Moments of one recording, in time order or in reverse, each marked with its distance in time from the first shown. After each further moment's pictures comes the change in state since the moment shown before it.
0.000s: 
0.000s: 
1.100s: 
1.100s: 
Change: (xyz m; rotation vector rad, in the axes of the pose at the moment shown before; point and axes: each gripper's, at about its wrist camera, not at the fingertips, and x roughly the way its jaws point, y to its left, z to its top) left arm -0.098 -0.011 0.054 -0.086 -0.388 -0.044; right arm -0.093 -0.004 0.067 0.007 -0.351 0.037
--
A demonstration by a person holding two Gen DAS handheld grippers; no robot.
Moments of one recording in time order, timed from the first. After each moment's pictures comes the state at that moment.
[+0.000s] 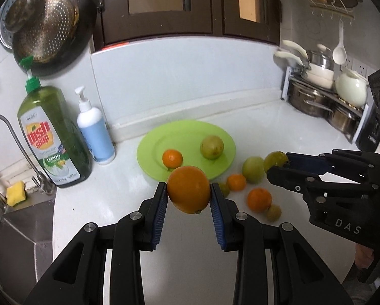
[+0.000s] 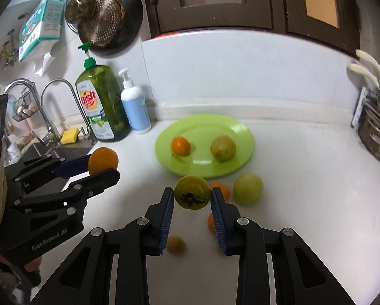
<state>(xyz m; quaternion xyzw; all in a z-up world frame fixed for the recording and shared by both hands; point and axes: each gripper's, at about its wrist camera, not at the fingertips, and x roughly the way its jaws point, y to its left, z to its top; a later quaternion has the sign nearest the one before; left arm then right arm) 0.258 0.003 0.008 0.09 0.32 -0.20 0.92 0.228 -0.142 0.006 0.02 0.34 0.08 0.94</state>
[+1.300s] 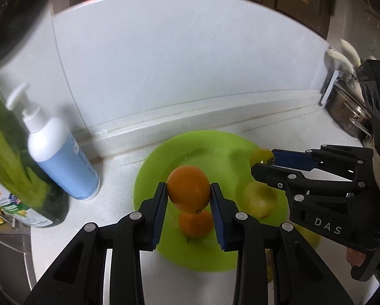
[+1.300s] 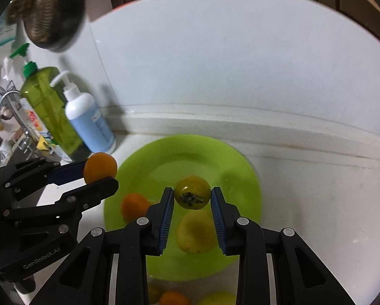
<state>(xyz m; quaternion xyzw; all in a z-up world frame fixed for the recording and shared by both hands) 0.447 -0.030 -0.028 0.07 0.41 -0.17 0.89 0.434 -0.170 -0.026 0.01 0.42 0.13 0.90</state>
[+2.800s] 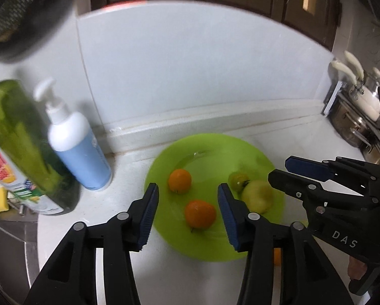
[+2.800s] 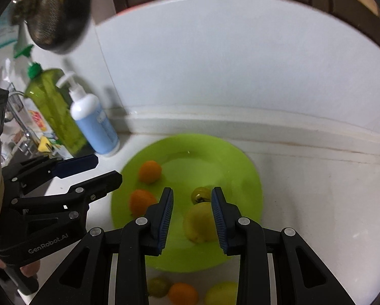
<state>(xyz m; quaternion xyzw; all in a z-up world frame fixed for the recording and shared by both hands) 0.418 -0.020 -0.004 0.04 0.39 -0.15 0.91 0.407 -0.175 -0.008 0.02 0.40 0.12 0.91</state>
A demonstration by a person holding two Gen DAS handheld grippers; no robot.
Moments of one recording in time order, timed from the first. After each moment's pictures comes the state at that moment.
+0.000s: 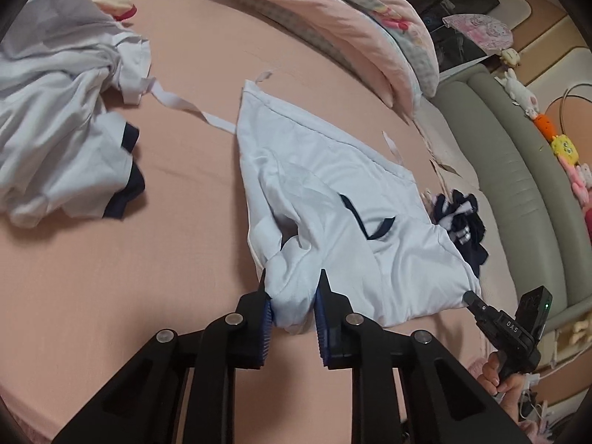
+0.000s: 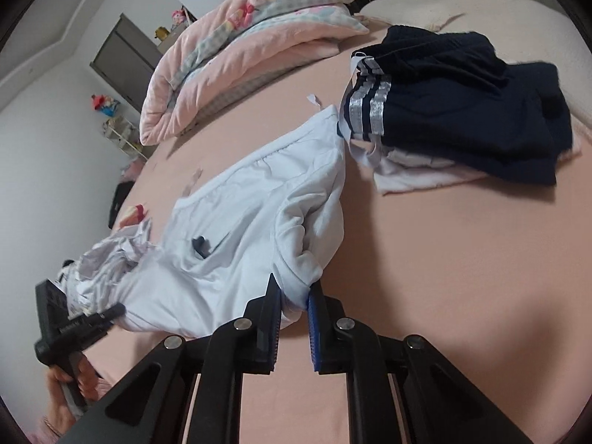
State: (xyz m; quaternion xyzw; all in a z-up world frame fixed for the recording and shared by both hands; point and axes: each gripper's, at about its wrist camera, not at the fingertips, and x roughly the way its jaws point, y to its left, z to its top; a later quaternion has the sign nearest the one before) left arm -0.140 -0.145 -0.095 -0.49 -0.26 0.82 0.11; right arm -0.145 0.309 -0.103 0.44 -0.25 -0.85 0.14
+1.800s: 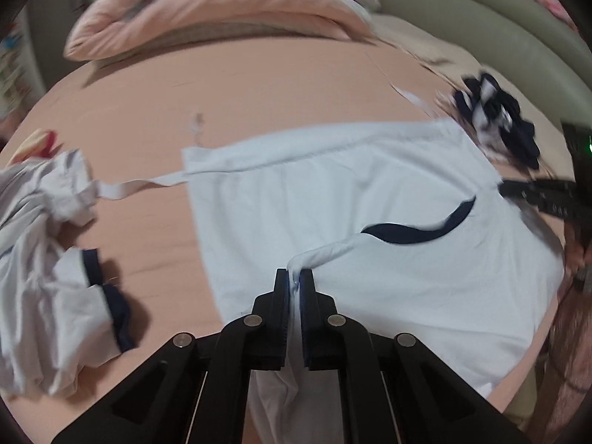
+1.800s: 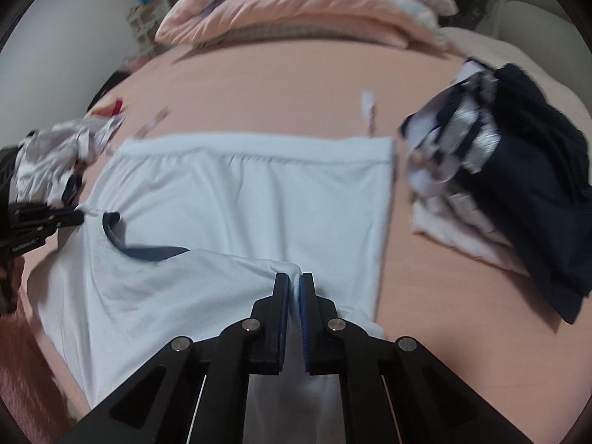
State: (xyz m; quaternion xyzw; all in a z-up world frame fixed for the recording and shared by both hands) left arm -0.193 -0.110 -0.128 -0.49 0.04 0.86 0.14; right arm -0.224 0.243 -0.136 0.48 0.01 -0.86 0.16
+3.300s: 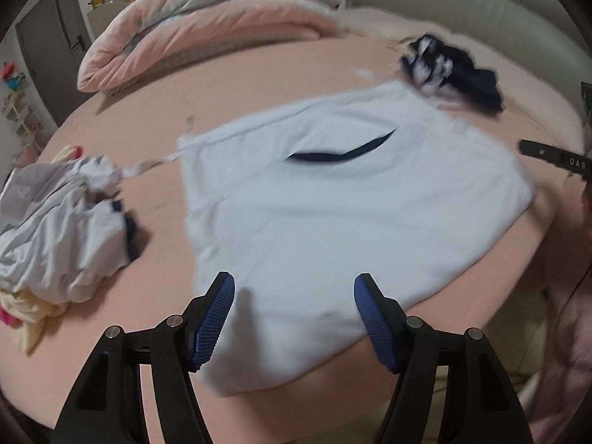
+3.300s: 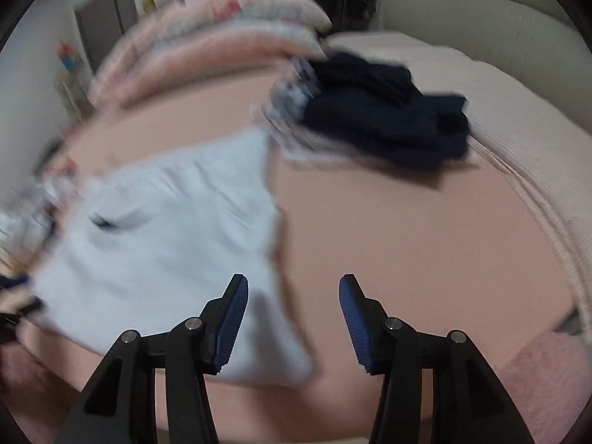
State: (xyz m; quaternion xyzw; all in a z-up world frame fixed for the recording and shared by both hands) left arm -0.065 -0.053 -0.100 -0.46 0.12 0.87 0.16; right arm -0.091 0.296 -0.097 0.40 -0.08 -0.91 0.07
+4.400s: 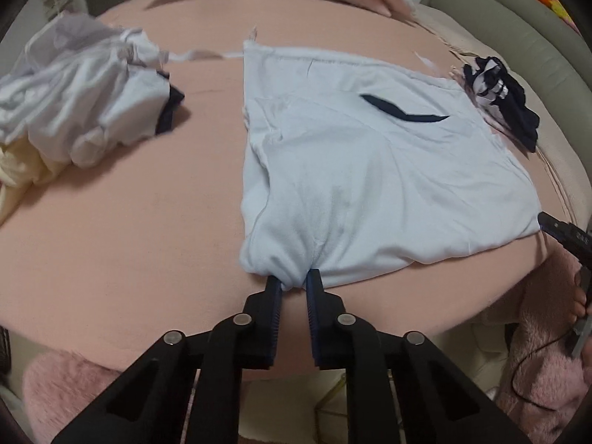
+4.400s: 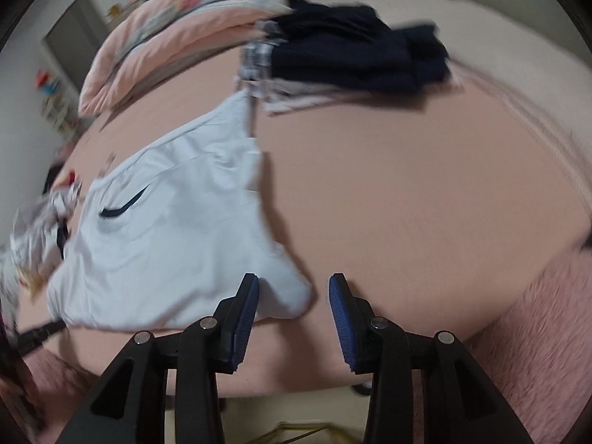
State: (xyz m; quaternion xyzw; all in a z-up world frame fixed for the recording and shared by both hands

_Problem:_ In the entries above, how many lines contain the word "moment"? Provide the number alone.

_Finished task:_ 4